For us, though, this is the summer of the pair of grey-coloured herons which have taken up residence in a giant old plane tree near where I'm writing this. (I thought they were kotuku, but I see that the kotuku is white.) Their nest is about 15 or 20m up the tree. They've built a shallow bowl, just a platform really, of dry sticks. They nest in trees near lakes, I read. And indeed, in the two ponds nearby, there are many frogs and tadpoles. And eels, of course, but they seem to be the province of the monstrously ugly shag that comes visiting. I saw the shag fighting an eel one day. For a few seconds I was terrified. Big Black Greasy tearing Big Black Greasy to death.
We still can't tell if the heron couple have a chick up in their nest. I never see them fly out in the morning, but we see them coming back in the evening. They fly beautifully, slightly nose-down. Like the Concorde, which I used to watch coming into Heathrow from a friend's house at Twickenham. Long nose out the front, wings far to the back.
And despite their huge wingspan, they fly into a densely leafed tree. They shouldn't be able to do that. They should injure themselves, but they don't.
As for the reading so far this summer, a friend sent me a copy of a strange thing called The Night Circus, by Erin Morgenstern. What a remarkable book. It takes you into a strange, ethereal world of magic and leaves you there. Charles Cumming's The Trinity Six is a clever English thriller.
My Week with Marilyn, by Colin Clark, the story of the disastrous combination of Marilyn Monroe and Laurence Olivier making The Prince and the Showgirl back in the mid 1950s, is extraordinary. Marilyn probably wasn't insane, but she might as well have been. The crew came to detest her.
But for some reason, I got hold of a copy of J.C. Beaglehole's vast and definitive The Life of Captain James Cook, which was published in 1972, and read it. I am probably the only person who read J.C. Beaglehole's James Cook this summer. Beaglehole studied Cook for 40 years, then wrote the entire book in 18 months. It must have poured out of him. He died before the proofs were corrected. His son Tim stepped in to finish the project.
Cook may have been the greatest explorer of them all. He made three great dips into the Antarctic circle and came within about 100km of the Antarctic land mass. If he hadn't turned left towards the Atlantic, instead of turning right, he would have come across what is now the Australian Antarctic Territory and would have been the first man to see the Southern Continent.
The curious thing about Cook, however - and even Beaglehole concedes this - is that despite our knowledge of what he did and despite the great volumes of journals he kept of his voyages, we don't really know a heck of a lot about what he was like as a bloke.
Certainly he was firm but diplomatic, at least until the last couple of hours of his life when he snapped and the Hawaiians did for him.
But he was shrewd. He liked the Maori very much, the "New Zealanders", he called them.
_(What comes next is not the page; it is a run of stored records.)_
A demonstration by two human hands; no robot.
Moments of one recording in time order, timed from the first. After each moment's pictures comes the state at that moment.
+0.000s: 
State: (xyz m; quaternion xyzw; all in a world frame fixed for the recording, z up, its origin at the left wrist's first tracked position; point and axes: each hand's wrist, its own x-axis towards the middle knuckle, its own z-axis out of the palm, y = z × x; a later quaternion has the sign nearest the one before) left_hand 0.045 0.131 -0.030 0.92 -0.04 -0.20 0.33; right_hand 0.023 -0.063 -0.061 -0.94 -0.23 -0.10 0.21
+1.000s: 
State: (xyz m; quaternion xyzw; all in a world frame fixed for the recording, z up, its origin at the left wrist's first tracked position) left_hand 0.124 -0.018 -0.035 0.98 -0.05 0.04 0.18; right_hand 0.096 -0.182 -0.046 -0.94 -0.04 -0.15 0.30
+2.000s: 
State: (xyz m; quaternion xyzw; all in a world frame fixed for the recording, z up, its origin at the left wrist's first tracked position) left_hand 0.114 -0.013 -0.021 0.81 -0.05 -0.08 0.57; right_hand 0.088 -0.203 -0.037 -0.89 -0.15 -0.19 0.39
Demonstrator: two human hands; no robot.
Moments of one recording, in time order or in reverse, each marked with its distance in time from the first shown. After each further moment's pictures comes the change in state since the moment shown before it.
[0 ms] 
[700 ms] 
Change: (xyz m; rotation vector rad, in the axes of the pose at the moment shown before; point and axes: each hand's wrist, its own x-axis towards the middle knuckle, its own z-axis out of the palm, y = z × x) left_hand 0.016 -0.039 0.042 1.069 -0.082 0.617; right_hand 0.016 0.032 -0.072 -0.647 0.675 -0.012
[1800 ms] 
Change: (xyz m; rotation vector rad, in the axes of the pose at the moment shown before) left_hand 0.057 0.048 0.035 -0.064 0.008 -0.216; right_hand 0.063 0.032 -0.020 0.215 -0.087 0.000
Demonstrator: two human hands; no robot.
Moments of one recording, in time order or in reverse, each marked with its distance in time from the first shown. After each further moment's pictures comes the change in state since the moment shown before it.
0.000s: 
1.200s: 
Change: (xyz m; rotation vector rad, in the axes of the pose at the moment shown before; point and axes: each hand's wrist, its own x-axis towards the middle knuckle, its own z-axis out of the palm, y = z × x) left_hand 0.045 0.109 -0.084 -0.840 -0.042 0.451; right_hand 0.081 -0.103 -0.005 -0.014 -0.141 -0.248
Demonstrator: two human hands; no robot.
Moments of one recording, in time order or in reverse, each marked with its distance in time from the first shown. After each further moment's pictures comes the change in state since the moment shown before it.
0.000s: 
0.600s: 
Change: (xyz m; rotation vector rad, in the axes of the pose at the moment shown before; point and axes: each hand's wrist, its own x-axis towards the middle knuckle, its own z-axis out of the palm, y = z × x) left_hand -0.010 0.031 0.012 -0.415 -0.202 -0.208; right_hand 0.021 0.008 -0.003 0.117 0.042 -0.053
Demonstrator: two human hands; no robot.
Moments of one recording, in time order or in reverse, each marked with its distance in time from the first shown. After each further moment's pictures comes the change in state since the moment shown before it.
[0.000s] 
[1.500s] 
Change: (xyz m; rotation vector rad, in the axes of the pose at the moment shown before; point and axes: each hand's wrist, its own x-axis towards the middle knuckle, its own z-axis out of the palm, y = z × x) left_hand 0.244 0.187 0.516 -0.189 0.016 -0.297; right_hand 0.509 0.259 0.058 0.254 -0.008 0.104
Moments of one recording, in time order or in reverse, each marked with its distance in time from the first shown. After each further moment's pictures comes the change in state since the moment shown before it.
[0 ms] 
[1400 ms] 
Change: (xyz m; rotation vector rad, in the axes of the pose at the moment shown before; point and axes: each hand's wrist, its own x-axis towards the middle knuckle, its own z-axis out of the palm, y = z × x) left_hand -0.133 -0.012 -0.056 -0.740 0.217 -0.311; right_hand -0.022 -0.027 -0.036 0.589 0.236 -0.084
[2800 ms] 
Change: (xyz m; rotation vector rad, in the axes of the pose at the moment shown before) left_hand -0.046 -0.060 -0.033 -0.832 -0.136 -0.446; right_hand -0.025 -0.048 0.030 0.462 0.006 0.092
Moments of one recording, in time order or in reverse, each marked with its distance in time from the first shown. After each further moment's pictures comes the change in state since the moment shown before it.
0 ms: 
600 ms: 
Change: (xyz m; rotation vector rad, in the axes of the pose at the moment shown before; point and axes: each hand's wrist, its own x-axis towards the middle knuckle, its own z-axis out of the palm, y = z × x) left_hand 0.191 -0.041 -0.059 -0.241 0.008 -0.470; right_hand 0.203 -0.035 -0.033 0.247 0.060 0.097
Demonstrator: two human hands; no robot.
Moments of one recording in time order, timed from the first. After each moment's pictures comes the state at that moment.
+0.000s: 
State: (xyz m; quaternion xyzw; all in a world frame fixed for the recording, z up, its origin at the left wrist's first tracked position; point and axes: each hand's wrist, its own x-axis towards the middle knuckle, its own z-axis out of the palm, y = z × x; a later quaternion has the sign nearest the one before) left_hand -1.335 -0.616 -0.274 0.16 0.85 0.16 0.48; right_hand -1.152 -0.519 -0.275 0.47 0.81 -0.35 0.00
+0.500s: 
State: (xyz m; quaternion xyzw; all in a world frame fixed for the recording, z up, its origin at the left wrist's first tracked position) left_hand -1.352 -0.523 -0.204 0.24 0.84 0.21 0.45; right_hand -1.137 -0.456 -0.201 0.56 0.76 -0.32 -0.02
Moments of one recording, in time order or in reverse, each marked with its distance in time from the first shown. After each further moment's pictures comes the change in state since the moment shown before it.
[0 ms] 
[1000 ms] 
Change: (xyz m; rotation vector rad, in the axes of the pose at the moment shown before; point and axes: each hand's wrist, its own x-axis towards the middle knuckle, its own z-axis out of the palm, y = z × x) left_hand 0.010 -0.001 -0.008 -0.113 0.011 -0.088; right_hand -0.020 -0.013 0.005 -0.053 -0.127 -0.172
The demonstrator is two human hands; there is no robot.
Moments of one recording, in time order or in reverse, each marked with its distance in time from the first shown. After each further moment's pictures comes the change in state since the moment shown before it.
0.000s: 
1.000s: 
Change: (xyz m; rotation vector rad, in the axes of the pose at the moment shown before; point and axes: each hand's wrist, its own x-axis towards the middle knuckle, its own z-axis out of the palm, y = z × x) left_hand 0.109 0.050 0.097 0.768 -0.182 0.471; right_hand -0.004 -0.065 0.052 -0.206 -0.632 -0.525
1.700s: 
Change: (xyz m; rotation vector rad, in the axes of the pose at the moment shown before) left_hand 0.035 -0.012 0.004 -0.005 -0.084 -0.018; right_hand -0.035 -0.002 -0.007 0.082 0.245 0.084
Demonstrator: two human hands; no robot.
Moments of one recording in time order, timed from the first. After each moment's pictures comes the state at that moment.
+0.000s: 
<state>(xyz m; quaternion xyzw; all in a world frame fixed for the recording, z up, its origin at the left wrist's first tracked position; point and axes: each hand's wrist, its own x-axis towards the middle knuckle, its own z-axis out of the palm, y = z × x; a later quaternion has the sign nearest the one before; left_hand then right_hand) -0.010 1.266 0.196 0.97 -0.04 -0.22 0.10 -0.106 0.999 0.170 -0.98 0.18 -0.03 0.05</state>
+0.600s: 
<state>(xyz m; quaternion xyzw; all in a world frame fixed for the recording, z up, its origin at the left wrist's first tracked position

But he made this observation, after the massacre of a number of the crew of his companion ship the Adventure - an observation which modern New Zealanders might consider to have been very wise.
"I must however observe in favour of the New Zealanders that I have always found them of a Brave, Noble, Open and benevolent disposition, but they are a people that will never put up with an insult if they have an opportunity to resent it."